BookmarkSubscribeRSS Feed
🔒 This topic is solved and locked. Need further help from the community? Please sign in and ask a new question.
pvareschi
Quartz | Level 8

I have just completed the material for "Module 1: Predictive Modeling" course and I would appreciate if someone could clarify/confirm how the logic for decisions work:

  1. Do models (e.g. Decision Trees and Logistic Regression) use a predicted probability of 0.5 as the threshold for classifying a case as the primary outcome (i.e. IF p_predicted>0.5 THEN predicted_class=1)?
  2. If so, is there a way of altering that behaviour? My understanding is that Decision Weights can be used to change the threshold. For instance, if set to the inverse prior probabilities, a case would be classified as primary outcome if its predicted probability was above the prior probability. Is that correct?

Thanks

1 ACCEPTED SOLUTION

Accepted Solutions
Cynthia_sas
SAS Super FREQ

Hi:
Here's feedback from the course instructors:

 

---------------------------------

  1. Yes, 0.5 is the hard-coded default in Enterprise Miner as a cut-off for making decisions.   But this cut-off can be changed.
  2. Yes. One method is to use the “cut-off” node to change the threshold and the other is to use decision weights and/or a profit matrix.  The cut-off node is not included in that class but information about it can be found in the help menu of Enterprise Miner.   Decision weights are cover in Lesson 7 in the section titles “Adjusting for separate sampling” and profit matrices are covered also in Lesson 7 in the section titled “Evaluating Model Profit.”

------------------------------------

 

Hope this helps clarify the default and cut-off for you.

Cynthia

View solution in original post

5 REPLIES 5
Cynthia_sas
SAS Super FREQ

Hi:
Here's feedback from the course instructors:

 

---------------------------------

  1. Yes, 0.5 is the hard-coded default in Enterprise Miner as a cut-off for making decisions.   But this cut-off can be changed.
  2. Yes. One method is to use the “cut-off” node to change the threshold and the other is to use decision weights and/or a profit matrix.  The cut-off node is not included in that class but information about it can be found in the help menu of Enterprise Miner.   Decision weights are cover in Lesson 7 in the section titles “Adjusting for separate sampling” and profit matrices are covered also in Lesson 7 in the section titled “Evaluating Model Profit.”
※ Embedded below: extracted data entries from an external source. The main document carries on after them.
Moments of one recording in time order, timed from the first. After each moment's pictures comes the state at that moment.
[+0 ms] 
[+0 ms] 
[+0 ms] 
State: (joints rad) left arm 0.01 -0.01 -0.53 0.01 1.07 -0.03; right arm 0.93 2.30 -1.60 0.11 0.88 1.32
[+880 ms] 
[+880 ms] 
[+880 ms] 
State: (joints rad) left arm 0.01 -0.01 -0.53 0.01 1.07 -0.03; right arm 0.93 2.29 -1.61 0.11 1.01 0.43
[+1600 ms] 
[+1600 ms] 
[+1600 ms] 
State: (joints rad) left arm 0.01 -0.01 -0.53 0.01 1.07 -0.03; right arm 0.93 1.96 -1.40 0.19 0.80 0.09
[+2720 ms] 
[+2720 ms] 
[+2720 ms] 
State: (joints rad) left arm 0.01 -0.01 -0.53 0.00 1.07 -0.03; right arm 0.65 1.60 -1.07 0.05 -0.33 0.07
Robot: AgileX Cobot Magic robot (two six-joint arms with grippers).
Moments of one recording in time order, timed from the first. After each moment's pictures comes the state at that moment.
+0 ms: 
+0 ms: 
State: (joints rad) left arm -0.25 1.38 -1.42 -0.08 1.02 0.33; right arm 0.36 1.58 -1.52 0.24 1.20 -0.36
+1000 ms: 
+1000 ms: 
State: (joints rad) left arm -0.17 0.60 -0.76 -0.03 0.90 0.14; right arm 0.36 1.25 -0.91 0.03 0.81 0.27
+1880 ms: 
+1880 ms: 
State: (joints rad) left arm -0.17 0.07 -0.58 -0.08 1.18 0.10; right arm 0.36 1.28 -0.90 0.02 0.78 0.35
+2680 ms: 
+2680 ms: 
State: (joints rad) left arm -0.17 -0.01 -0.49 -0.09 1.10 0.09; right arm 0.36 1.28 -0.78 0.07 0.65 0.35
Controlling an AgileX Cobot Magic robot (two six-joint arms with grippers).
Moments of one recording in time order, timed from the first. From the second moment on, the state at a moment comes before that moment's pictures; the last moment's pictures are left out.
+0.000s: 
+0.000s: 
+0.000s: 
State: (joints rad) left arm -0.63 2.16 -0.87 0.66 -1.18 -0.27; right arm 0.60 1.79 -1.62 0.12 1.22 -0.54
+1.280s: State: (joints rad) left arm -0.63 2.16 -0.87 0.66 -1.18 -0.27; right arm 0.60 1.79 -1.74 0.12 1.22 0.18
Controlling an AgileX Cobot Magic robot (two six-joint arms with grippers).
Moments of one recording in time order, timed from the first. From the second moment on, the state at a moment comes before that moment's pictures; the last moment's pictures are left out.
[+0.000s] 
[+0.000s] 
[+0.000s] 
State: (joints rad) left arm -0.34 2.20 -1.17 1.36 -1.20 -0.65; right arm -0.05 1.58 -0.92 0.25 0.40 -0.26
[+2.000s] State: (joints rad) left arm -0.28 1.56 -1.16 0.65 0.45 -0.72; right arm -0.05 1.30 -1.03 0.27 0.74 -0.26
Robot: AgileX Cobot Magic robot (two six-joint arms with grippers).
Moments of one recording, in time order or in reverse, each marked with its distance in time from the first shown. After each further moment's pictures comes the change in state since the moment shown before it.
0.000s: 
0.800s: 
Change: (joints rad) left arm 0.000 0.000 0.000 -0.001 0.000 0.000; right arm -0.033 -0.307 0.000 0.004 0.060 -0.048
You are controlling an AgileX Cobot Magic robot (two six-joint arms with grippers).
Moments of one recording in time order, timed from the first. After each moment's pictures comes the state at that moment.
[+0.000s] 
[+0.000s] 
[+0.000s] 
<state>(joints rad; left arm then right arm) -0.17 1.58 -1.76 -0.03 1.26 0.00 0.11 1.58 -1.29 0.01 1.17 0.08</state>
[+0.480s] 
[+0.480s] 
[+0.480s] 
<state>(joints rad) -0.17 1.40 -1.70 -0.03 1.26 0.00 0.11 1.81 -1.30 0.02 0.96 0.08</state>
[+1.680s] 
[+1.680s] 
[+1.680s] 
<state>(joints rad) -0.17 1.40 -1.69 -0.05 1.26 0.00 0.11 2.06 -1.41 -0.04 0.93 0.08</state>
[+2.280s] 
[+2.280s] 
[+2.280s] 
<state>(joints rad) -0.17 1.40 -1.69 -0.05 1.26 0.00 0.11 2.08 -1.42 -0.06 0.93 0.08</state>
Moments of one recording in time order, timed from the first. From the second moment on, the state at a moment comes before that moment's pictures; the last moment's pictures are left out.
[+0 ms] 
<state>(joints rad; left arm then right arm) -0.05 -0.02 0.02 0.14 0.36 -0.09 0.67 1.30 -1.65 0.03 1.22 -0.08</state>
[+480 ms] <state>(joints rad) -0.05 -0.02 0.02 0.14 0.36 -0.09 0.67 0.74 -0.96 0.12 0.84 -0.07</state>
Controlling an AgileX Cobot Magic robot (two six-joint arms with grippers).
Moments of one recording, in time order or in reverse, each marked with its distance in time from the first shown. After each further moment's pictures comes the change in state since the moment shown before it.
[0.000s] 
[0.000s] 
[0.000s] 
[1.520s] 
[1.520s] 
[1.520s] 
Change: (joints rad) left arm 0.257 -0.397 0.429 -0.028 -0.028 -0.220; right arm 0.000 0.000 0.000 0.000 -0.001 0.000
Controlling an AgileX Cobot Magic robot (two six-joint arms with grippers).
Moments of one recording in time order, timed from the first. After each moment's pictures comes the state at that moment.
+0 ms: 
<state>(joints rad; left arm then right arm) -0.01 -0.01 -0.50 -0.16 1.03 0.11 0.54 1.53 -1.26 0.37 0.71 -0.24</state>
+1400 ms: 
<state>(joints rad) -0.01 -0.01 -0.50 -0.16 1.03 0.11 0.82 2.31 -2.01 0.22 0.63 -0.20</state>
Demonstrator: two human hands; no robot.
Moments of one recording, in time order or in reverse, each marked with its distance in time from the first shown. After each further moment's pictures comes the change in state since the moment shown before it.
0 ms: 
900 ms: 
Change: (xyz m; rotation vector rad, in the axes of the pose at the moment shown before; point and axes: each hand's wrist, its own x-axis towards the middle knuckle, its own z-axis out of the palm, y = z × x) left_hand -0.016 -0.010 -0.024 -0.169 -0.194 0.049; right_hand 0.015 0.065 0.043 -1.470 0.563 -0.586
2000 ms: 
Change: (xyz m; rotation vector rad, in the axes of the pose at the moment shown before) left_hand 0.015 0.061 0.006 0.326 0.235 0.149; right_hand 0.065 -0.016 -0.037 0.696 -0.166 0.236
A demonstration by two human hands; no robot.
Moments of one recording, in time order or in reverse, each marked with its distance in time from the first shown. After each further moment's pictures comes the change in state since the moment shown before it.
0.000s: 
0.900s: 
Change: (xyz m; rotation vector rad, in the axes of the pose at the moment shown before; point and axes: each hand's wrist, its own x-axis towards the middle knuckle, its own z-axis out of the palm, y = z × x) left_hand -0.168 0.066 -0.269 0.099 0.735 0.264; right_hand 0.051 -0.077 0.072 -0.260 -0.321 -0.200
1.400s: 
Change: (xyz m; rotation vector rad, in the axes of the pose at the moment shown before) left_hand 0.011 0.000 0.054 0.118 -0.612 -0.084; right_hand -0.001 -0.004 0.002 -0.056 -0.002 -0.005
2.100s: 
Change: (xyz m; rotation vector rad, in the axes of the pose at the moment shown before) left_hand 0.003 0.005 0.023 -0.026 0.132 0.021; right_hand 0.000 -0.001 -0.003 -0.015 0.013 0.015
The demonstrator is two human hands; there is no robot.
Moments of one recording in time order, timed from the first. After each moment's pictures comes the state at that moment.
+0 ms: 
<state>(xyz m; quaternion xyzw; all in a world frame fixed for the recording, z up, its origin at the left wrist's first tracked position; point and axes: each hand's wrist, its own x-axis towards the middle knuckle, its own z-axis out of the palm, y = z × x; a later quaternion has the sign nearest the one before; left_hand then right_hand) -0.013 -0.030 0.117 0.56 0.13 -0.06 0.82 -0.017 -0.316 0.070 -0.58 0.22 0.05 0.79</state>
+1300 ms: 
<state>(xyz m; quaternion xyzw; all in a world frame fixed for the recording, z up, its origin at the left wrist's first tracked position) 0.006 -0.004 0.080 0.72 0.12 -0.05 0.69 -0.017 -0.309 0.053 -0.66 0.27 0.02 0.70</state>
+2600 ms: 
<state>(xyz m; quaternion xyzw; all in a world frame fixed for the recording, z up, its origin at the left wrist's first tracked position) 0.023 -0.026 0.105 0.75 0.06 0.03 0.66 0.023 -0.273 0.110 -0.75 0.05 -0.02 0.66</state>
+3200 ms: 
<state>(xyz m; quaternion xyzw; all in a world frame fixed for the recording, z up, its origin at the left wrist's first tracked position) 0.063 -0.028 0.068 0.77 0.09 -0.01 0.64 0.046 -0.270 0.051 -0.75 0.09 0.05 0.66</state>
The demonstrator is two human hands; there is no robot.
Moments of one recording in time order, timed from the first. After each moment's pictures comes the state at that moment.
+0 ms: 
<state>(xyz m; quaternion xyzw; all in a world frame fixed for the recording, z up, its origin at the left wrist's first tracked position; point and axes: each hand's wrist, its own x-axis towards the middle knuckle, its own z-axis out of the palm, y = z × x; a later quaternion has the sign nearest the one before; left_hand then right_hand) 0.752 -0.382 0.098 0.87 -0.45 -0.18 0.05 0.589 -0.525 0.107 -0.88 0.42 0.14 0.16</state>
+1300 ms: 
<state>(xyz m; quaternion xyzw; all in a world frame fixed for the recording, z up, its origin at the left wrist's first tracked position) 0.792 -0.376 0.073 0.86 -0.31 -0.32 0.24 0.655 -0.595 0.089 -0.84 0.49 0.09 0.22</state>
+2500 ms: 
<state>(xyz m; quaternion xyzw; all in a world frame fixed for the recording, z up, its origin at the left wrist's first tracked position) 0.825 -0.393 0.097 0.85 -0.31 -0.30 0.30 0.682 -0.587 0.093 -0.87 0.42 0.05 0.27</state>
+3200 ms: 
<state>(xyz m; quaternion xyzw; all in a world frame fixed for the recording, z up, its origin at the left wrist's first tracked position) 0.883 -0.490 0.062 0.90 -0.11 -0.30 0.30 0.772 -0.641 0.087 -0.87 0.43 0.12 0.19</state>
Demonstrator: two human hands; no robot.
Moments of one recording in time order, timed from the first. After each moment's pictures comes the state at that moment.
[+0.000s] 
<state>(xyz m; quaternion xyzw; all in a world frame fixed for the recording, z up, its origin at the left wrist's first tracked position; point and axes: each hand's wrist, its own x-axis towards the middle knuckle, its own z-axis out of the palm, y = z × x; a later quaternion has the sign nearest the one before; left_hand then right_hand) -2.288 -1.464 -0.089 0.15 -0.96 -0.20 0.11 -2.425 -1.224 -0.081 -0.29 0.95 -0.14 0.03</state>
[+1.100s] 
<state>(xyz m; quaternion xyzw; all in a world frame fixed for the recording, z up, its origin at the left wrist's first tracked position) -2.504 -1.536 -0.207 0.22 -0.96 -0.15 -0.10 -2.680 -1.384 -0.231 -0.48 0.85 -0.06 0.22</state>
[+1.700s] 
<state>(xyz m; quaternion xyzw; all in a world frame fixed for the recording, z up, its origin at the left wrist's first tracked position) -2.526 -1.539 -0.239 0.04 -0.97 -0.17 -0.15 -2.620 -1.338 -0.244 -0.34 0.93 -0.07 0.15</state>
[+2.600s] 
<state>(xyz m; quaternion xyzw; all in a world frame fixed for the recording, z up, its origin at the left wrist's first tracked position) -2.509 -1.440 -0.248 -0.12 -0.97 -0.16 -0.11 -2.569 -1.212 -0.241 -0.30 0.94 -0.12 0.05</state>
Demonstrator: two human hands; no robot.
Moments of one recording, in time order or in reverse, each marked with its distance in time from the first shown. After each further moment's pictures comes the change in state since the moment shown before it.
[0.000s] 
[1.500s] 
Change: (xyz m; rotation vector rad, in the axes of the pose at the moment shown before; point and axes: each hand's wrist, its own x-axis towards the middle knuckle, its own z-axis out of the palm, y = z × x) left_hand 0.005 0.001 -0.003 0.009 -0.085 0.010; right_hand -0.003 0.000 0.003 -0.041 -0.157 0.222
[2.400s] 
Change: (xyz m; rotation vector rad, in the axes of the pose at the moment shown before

------------------------------------

 

Hope this helps clarify the default and cut-off for you.

Cynthia

pvareschi
Quartz | Level 8

Thank you for your answer!

Just a quick point: the default 0.5 cut-off, does it apply regardless of the proportions used in the sample? For instance, assuming I do oversampling with a ratio of 0.3 primary outcome / 0.7 secondary outcome, and I do not specify any prior probabilities, am I right in saying 0.5 would still be used as the default cut-off for classification purposes (based on the posterior probabilities)?

Reeza
Super User
The two items aren't directly related. They're both probabilities but not the same type of probability. One is balancing your sample to fit a model, the second predicts the probability of an outcome.
Cynthia_sas
SAS Super FREQ

Hi:

  The instructors' feedback on this question is:

"The default cut-off is always 0.5, regardless of whether or not any sampling has been done to deal with a rare event level.  If the data has been over-sampled to deal with a rare event, then use decision processing (i.e., define prior probabilities) which will adjust the cut-off accordingly.  If over-sampling is done and prior probabilities are not defined, than 0.5 will be used as a cut-off."

 

  Cynthia

Reeza
Super User

1. That may be the default but you can change that with the CUTOFF option in PROC LOGISTIC. Not sure about decision trees because it follows a different algorithm.

 

2. Yes, see the CUTOFF option for PROC LOGISTIC. 

 

The 0.5 cutoff is usually the default but you can change it as needed.